PROBLEM REQUIREMENTS:
Take from the records below each line that holds "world".

INPUT RECORDS:
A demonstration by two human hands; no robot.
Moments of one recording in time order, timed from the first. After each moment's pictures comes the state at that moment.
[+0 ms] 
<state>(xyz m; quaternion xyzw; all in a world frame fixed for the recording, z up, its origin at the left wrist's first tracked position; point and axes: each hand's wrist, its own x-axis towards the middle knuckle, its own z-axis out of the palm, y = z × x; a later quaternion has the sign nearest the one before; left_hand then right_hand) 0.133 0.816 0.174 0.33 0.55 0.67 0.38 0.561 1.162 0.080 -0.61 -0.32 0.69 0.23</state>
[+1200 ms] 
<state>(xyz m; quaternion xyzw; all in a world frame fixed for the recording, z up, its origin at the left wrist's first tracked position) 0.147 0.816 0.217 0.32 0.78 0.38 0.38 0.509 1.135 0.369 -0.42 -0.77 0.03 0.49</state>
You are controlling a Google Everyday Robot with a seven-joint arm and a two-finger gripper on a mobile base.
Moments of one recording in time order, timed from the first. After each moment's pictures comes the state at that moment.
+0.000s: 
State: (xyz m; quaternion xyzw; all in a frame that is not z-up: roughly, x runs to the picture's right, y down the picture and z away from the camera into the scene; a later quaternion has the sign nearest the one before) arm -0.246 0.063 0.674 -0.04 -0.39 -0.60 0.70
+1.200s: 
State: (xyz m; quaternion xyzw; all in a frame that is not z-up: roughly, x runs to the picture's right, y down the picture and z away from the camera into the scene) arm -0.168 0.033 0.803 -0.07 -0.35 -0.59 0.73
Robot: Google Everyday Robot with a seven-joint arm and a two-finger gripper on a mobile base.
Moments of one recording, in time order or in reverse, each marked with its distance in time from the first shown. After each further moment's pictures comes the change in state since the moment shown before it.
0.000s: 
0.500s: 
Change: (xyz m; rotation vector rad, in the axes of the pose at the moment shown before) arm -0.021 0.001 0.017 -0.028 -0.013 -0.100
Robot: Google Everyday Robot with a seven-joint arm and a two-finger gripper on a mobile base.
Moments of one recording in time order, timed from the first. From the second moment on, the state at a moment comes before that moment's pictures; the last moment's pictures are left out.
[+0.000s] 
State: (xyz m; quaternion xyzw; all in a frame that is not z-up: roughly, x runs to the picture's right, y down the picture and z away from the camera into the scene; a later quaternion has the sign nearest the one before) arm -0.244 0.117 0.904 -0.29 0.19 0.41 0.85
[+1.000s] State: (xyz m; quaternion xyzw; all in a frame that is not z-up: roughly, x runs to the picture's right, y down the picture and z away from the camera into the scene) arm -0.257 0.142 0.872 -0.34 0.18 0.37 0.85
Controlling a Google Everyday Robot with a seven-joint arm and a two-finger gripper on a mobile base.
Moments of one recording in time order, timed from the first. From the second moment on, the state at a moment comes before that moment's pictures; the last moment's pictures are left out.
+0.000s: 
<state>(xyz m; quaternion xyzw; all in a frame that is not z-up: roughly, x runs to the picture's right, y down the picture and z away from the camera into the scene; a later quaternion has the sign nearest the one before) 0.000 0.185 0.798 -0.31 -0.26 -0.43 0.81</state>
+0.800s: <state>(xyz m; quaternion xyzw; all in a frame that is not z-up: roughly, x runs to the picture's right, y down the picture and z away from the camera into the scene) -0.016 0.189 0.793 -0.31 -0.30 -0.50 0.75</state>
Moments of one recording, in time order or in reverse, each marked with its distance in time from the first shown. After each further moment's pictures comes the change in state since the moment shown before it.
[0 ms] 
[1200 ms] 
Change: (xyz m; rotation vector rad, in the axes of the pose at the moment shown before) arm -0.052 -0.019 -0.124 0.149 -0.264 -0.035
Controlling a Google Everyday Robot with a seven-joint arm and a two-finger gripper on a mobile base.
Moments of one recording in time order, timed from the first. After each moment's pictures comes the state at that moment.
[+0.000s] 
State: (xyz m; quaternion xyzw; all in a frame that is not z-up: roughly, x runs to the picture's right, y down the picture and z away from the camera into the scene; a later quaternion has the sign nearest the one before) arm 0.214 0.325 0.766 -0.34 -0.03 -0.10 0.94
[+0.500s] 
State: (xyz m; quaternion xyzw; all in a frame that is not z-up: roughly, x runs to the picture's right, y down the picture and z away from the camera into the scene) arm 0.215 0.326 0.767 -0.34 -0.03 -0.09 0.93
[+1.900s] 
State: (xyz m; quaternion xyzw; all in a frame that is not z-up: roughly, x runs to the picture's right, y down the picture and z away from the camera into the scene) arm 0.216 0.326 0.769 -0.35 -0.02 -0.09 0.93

SOLUTION TO THIS EXERCISE:
<state>(xyz m; quaternion xyzw; all in a world frame fixed for the recording, z up, its origin at the left wrist's first tracked position; point and axes: each hand's wrist, its own x-axis towards the middle knuckle, its own z-axis out of the palm, y = z × x; a later quaternion has the sign nearest the one before; left_hand then right_hand) 0.133 0.816 0.174 0.33 0.55 0.67 0.38 0.561 1.162 0.080 -0.61 -0.32 0.69 0.23</state>
<state>(xyz m; quaternion xyzw; all in a world frame fixed for the recording, z up, its origin at the left wrist's first tracked position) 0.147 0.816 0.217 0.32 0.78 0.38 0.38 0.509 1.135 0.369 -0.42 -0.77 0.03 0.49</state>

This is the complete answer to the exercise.